Answer: The three most popular pet names are Lucy, Charlie and Luna.

d.What are the ten most common pet names for cats? What are the ten most common pet names for dogs? Write a code to print the result and their frequencies.

data_2d_dog <- seattlepets %>%
  filter(species == c("Dog"), !is.na(animal_name)) %>%
  group_by(animal_name) %>%
  summarise(count = length(animal_name)) %>%
  arrange(desc(count))

data_2d_cat <- seattlepets %>%
  filter(species == c("Cat"), !is.na(animal_name)) %>%
  group_by(animal_name) %>%
  summarise(count = length(animal_name)) %>%
  arrange(desc(count))

print("10 most common pet names for Cats and Dogs:")
## [1] "10 most common pet names for Cats and Dogs:"
print("Dog:")
## [1] "Dog:"
paste(data_2d_dog[1:10,]$animal_name, data_2d_dog[1:10,]$count ,seq = ",")
##  [1] "Lucy 337 ,"    "Charlie 306 ," "Bella 249 ,"   "Luna 244 ,"   
##  [5] "Daisy 221 ,"   "Cooper 189 ,"  "Lola 187 ,"    "Max 186 ,"    
##  [9] "Molly 186 ,"   "Stella 185 ,"
print("Cat:")
## [1] "Cat:"
paste(data_2d_cat[1:10,]$animal_name, data_2d_cat[1:10,]$count, seq = ",")
##  [1] "Luna 111 ,"   "Lucy 102 ,"   "Lily 86 ,"    "Max 83 ,"     "Bella 82 ,"  
##  [6] "Charlie 81 ," "Oliver 73 ,"  "Jack 65 ,"    "Sophie 59 ,"  "Leo 54 ,"

e.How many names appear more than 100 times in the data set excluding “NA”?

data_2e <- seattlepets %>%
  filter(!is.na(animal_name)) %>%
  group_by(animal_name) %>%
  summarise(count = length(animal_name)) %>%
  filter(count > 100)

print("Names appeared more than 100 times:")
## [1] "Names appeared more than 100 times:"
paste(data_2e$animal_name)
##  [1] "Abby"    "Bailey"  "Bear"    "Bella"   "Buddy"   "Charlie" "Chloe"  
##  [8] "Coco"    "Cooper"  "Daisy"   "Ellie"   "Finn"    "Ginger"  "Gracie" 
## [15] "Gus"     "Henry"   "Jack"    "Jake"    "Jasper"  "Kona"    "Leo"    
## [22] "Lily"    "Loki"    "Lola"    "Louie"   "Lucy"    "Lulu"    "Luna"   
## [29] "Maggie"  "Max"     "Mia"     "Milo"    "Molly"   "Murphy"  "Olive"  
## [36] "Oliver"  "Ollie"   "Oscar"   "Penny"   "Pepper"  "Riley"   "Rocky"  
## [43] "Rosie"   "Ruby"    "Sadie"   "Sam"     "Scout"   "Shadow"  "Sophie" 
## [50] "Stella"  "Teddy"   "Toby"    "Tucker"  "Winston" "Zoe"     "Zoey"

f.For all names that appear more than 100 times in the data set, which has the highest “cat_to_dog” ratio? Which has the lowest? The “cat_to_dog” ratio can be computed this way - if a name appears 200 times, in which 150 are for cats and 50 are for dogs, the ratio is 150/50 = 3.
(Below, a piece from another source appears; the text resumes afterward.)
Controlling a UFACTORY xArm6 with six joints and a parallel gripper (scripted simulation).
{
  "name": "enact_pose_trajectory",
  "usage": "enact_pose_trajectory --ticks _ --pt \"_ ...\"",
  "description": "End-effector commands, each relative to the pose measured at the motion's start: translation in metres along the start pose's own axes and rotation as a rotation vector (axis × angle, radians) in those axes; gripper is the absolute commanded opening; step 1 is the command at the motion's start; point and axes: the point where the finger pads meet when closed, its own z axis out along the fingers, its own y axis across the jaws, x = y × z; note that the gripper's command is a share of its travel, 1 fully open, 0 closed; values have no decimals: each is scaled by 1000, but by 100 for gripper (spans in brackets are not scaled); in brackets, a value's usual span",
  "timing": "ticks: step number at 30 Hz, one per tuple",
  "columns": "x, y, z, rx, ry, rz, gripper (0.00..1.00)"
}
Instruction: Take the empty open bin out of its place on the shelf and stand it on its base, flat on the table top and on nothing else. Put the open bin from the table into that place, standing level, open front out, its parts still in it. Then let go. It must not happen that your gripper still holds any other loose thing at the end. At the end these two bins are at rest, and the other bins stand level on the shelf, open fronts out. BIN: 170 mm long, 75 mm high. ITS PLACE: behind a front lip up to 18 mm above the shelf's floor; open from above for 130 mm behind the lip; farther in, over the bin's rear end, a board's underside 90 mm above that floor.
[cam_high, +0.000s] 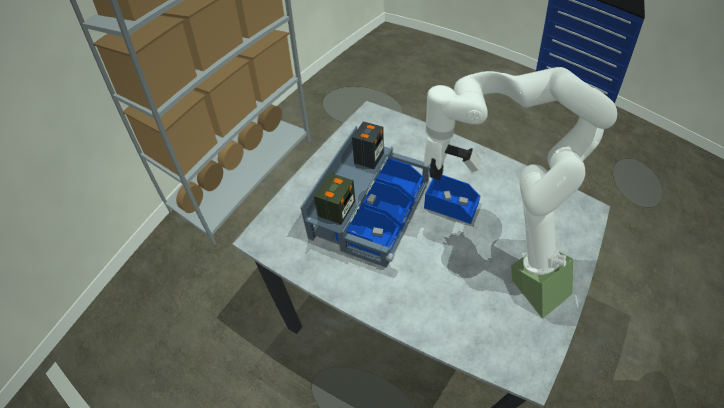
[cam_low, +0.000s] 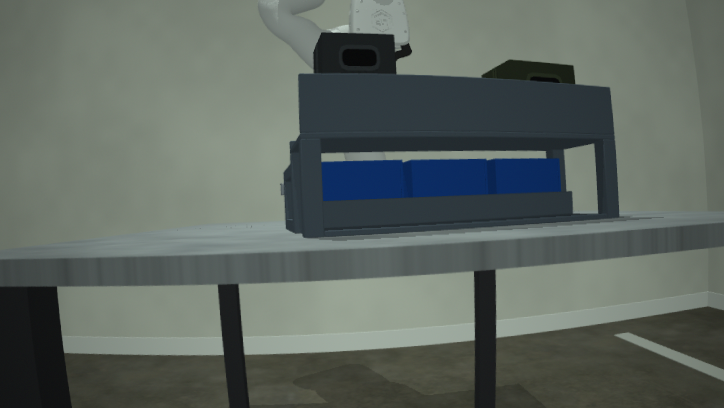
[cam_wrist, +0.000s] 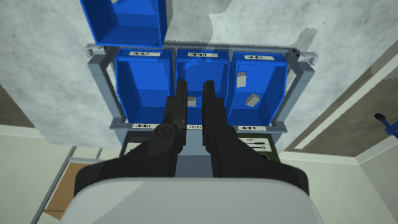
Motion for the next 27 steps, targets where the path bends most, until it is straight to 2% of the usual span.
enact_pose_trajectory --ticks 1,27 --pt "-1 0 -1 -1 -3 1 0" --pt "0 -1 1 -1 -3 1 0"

data_2f_cat <- seattlepets %>%
  filter(animal_name == data_2e$animal_name, species == "Cat") %>%
  group_by(animal_name) %>%
  summarise(cat_count = length(animal_name))
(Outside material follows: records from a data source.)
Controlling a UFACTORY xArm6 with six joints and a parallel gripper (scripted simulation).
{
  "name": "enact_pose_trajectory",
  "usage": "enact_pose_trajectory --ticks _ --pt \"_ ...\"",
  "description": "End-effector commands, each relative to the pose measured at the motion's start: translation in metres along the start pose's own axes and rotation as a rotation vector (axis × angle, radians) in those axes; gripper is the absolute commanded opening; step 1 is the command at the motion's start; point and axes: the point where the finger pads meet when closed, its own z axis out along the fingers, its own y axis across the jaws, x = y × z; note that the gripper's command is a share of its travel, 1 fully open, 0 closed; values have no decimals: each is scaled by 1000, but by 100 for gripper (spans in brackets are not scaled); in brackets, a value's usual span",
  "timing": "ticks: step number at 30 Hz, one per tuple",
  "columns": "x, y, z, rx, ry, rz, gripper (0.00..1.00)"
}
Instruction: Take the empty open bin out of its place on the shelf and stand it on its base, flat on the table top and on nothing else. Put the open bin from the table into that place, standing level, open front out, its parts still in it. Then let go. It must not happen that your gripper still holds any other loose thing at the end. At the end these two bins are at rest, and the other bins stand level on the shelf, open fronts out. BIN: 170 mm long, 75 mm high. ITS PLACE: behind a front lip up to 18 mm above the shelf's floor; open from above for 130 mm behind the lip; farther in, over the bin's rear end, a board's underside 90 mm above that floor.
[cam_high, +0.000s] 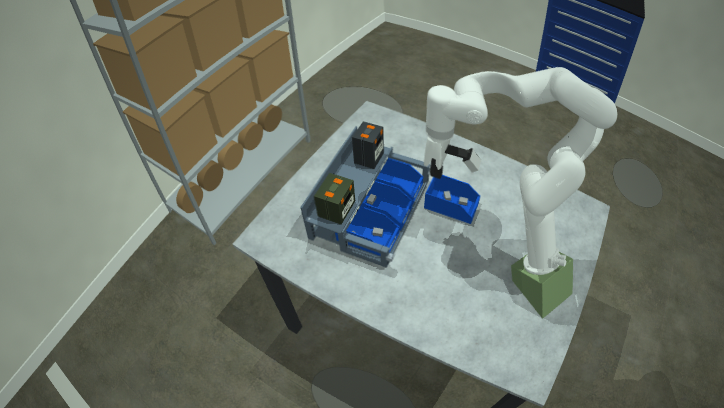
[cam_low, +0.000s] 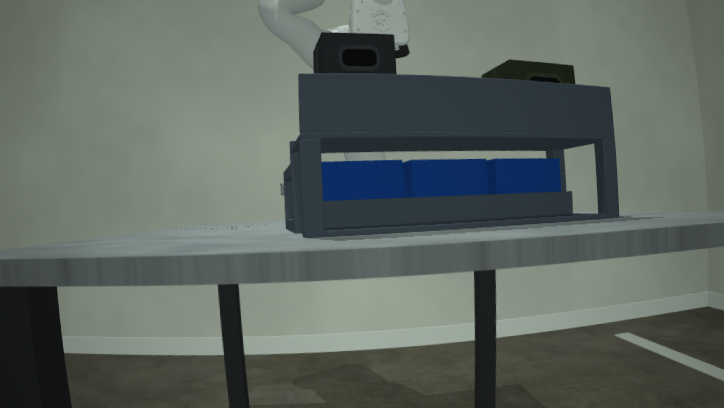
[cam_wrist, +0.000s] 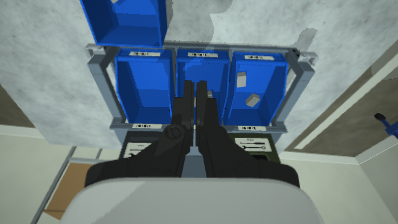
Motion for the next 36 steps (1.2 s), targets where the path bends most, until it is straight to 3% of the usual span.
enact_pose_trajectory --ticks 1,20,36 --pt "0 -2 3 -1 -2 1 0" --pt "36 -48 71 -2 -4 21 0" --pt "38 -50 74 -1 -5 22 0"
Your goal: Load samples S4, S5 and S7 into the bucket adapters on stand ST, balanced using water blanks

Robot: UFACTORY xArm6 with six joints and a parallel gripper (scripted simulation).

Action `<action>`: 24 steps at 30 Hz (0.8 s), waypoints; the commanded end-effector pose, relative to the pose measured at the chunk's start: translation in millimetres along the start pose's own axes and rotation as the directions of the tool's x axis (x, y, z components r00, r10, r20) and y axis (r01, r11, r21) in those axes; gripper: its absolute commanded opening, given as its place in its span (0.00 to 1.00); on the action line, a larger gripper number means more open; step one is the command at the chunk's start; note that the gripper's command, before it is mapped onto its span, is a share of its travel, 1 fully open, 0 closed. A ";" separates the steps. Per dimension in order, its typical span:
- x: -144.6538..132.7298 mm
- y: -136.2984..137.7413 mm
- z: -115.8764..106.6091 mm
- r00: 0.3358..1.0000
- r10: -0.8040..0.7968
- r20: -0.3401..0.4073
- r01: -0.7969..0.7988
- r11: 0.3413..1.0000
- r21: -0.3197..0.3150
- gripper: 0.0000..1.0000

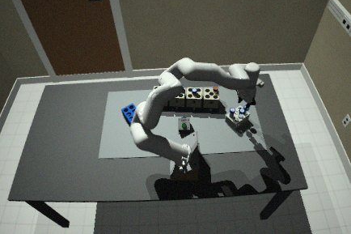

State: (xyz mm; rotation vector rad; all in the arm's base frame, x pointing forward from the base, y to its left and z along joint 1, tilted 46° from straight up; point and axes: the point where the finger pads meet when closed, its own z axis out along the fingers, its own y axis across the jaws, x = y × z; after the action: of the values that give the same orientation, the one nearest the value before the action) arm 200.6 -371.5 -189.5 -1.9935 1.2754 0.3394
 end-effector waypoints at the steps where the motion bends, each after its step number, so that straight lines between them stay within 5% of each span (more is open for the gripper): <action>1: 1.0 -0.2 5.0 1.000 -0.001 -0.004 0.001 1.000 -0.001 0.57; 24: 1.1 -0.2 47.0 1.000 -0.001 -0.004 0.001 1.000 -0.001 0.57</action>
State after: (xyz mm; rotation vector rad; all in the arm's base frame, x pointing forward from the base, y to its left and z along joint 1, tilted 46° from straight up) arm 207.3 -340.3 -220.1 -1.9925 1.2748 0.3409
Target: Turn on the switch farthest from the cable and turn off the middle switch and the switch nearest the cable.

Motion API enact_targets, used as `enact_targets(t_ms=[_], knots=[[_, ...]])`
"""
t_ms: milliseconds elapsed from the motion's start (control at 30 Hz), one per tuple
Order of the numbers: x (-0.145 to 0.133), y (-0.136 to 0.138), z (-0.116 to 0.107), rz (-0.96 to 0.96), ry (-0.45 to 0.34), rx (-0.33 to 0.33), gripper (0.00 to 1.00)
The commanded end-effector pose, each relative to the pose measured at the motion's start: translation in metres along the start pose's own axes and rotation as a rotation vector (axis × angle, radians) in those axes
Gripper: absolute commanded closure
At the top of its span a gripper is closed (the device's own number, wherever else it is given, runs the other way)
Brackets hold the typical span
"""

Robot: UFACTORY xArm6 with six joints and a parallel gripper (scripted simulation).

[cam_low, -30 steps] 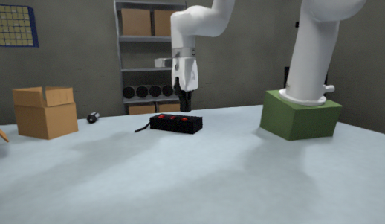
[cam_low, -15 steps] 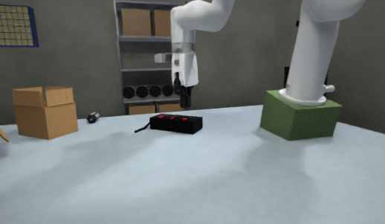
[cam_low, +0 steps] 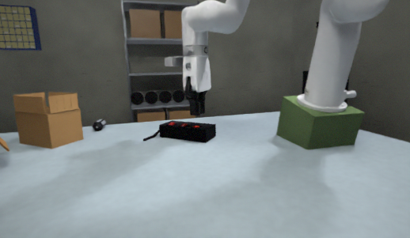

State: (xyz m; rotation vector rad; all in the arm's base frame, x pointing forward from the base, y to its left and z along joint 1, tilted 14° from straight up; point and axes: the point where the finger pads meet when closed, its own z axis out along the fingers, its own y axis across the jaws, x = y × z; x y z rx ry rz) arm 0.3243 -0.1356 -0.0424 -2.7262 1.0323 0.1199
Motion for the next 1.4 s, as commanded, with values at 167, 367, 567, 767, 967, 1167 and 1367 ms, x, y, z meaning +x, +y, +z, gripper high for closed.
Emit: enact_targets(t_ms=[167,367,567,767,967,1167,1367], knots=[[0.001,0.000,-0.021,0.000,0.004,0.001,0.00],[0.001,0.000,-0.043,0.000,0.004,0.001,0.00],[0.001,0.000,-0.079,0.000,0.004,0.001,0.00],[0.001,0.000,-0.097,0.000,0.004,0.001,0.00],[0.001,0.000,-0.099,0.000,0.004,0.001,0.00],[0.001,0.000,-0.099,0.000,0.004,0.001,0.00],[0.001,0.000,-0.099,0.000,0.004,0.001,0.00]])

data_2f_dog <- seattlepets %>%
  filter(animal_name == data_2e$animal_name, species == "Dog") %>%
  group_by(animal_name) %>%
  summarise(dog_count = length(animal_name))

data_2f <- left_join(data_2f_cat, data_2f_dog)

summarise(data_2f, petnames = animal_name, cat_to_dog_ratio = cat_count/dog_count)
## # A tibble: 27 × 2
##    petnames cat_to_dog_ratio
##    <chr>               <dbl>
##  1 Abby               NA    
##  2 Bear               NA    
##  3 Bella               0.333
##  4 Ellie               0.4  
##  5 Ginger              0.5  
##  6 Henry               1    
##  7 Jack                0.25 
##  8 Lily                1.25 
##  9 Loki               NA    
## 10 Lola                0.333
## # ℹ 17 more rows

Comments: For NA ratio, the name is being taken for either only dog or cat.